What safety problem did Framatome report?

According to CNN, Framatome first reached out to the US Department of Energy last month. In safety assistance request in early June it said that there was a buildup of noble—or inert—gases, a byproduct of fission in the reactor, in a part of the cooling system. It’s not clear why Framatome sought help from the US, but the French company reportedly also told the US that China’s nuclear safety regulator raised safety limits around the plant to avoid a shutdown.

In a statement yesterday (June 14) the French company said it was “supporting resolution of a performance issue” at the plant.

In a separate statement the same day, EDF said that it was informed of the build-up of gases in reactor 1 of the plant, and had asked the Chinese joint venture to call a board of directors meeting to study the data and take decisions.

Was there a nuclear leak risk at the Chinese plant?

Probably not.

A gas buildup is “known” issue, EDF has said, related to the degradation of fuel rod housing. It also said the buildup was a “controlled emission” and not a question of contamination. Nevertheless, while it’s not considered a major issue or one likely to lead to a reactor shutdown, it’s not desirable and needs to be addressed.

Nuclear watchdog the International Atomic Energy Agency said it had “no indication that a radiological event occurred.”

What has China said about Taishan?

Not long after the CNN report, China General Nuclear Power, the majority owner of the Taishan nuclear plant, issued a statement, saying that according to “continuous monitoring of environmental data,” the indicators related to the plant and its surroundings are normal. It didn’t, however, disclose the specific indicators it was referring to.

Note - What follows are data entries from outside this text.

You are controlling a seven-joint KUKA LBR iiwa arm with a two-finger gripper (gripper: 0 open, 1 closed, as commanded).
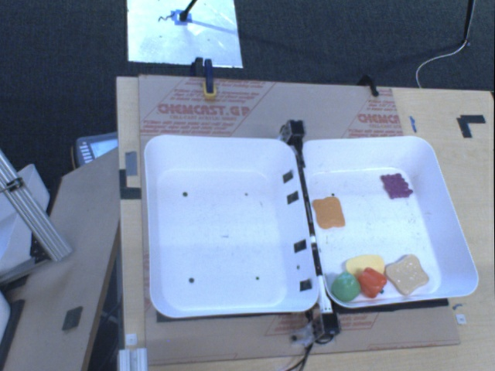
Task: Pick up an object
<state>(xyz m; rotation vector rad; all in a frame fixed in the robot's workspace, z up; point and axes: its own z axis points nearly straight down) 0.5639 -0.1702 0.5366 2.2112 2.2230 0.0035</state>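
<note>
Two shallow white bins sat side by side on the bench, joined along the middle by small dark clips. The left bin (220, 226) showed a bare white floor with a few small dark dots. The right bin (433, 172) held all the objects. Nearest its left wall, about midway down, lay a flat orange piece (329, 212) with rounded corners. In the near left corner sat a round green ball (345, 287), and just beside it on the right a red pepper-like piece (372, 282), with a pale yellow lump (363, 264) just behind the two of them. To the right of those lay a tan slice shaped like bread (407, 273), near the front wall. Well apart from that cluster, toward the far right, lay a small purple bunch (396, 185) with a bumpy surface like grapes. Of the gripper's state nothing could be told.
</note>
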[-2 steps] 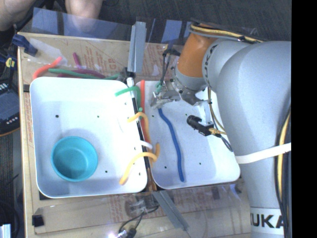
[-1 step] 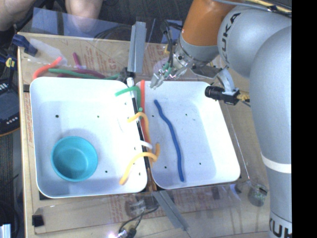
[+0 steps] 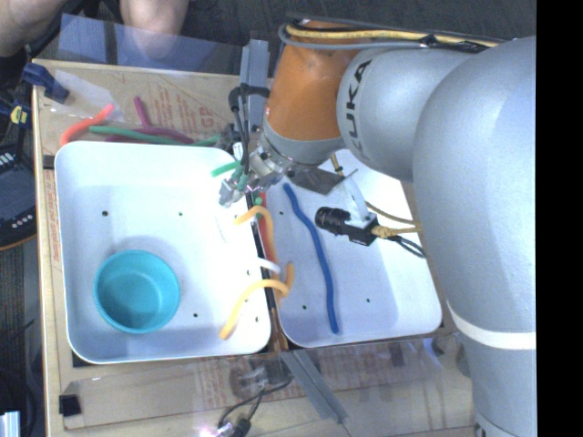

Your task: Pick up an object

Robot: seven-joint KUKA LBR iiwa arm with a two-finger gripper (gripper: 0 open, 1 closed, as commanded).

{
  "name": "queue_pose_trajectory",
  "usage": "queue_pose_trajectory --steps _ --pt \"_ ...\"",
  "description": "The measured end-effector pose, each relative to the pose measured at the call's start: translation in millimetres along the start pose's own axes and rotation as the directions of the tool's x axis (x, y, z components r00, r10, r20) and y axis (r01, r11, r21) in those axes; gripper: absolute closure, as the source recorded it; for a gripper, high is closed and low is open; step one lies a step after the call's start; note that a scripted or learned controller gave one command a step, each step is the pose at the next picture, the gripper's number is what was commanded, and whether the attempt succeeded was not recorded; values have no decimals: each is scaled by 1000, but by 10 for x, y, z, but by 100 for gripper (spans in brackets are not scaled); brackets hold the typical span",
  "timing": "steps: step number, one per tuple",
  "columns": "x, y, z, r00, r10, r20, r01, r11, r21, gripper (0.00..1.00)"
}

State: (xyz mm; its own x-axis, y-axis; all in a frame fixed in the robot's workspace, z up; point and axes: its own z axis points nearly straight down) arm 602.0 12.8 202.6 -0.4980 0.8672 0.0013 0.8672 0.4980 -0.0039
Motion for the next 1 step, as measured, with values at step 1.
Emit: queue_pose_trajectory --steps 1 --pt "-883 128 -145 969 -247 4 247 969 -3 100"
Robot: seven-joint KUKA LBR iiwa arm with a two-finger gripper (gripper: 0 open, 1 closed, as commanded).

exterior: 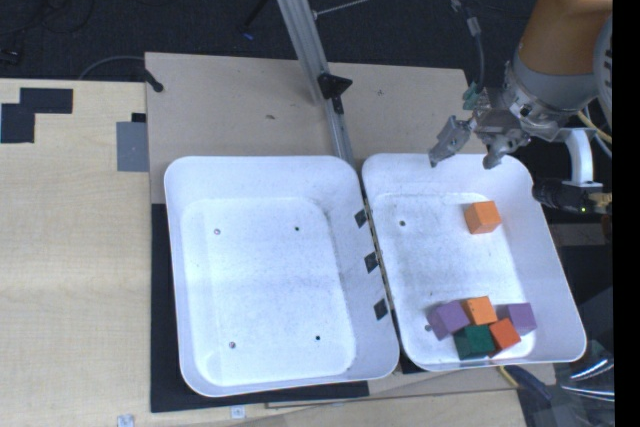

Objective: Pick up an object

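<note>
Gripper over the far edge of the right bin, nothing in it.
I see the gripper [468, 147] spread open above the right bin's [555, 265] far rim; the orange block [482, 216] lies apart, nearer the bin's middle.

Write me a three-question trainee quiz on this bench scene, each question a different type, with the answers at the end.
1. True or false: the lone orange block lies in the left bin.
2. Multiple choice: where is the cluster of blocks in the right bin? A) the far corner by the hand; B) the near end of the bin; C) against the clips between the bins.
3. Fill in: the hand is above the right bin's ____ edge, with open fingers and nothing between them.

Key: 1 false, it lies in the right bin; 2 B; 3 far.
</note>
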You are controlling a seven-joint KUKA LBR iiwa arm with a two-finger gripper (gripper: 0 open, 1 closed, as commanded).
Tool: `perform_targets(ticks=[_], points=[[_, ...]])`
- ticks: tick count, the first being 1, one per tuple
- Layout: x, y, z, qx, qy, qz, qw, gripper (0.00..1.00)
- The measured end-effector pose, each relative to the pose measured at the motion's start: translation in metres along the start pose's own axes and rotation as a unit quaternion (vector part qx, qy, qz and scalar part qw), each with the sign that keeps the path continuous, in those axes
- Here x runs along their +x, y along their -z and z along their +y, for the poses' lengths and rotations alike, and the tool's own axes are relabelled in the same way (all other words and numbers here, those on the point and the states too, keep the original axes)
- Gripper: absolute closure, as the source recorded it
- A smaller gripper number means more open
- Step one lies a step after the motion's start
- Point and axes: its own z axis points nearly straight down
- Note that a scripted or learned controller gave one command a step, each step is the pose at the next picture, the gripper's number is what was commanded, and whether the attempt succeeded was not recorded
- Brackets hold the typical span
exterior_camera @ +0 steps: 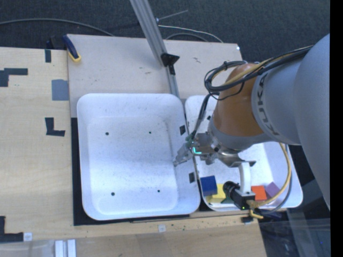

It also said reactor 1 had entered its second fuel cycle and is currently operating at full capacity. The second reactor, meanwhile, has been overhauled, and was connected to the grid on June 10. The overhaul was the first since that unit was put into use in 2019, and construction had met deadlines, and safety, and quality standards, the company said.

Earlier this year, on April 5, China’s Nuclear Safety Administration issued a statement that said a “level 0 operational event” had occurred at reactor 1 of the Taishan plant. Based on international standards, level 0 means the event does not have safety significance. The regulator said there was a short-term release of a very small amount of noble gas during a special operation, but the incident was resolved in a timely manner.

Meanwhile, online news portal Guancha, influential among Chinese nationalists, published a story that accused CNN of spreading “rumors” and exaggerating the severity of the issue. The story has been republished by several popular Chinese news portals such as Sina Finance, and has stirred discussions on Weibo, where users say CNN is pushing negative news about China intentionally due to China-US tensions.

Local and central Chinese government authorities have yet to issue statements on the matter.

While there may not be an imminent threat to public safety, it’s important to remember the backdrop in which this concern—and China’s reaction to it—is unfolding. Silence from the top authorities alongside dismissal of the report of a possible problem as a rumor could well evoke memories of early 2020, when Chinese doctors trying to share information of the coronavirus were targeted by Wuhan police for spreading rumors.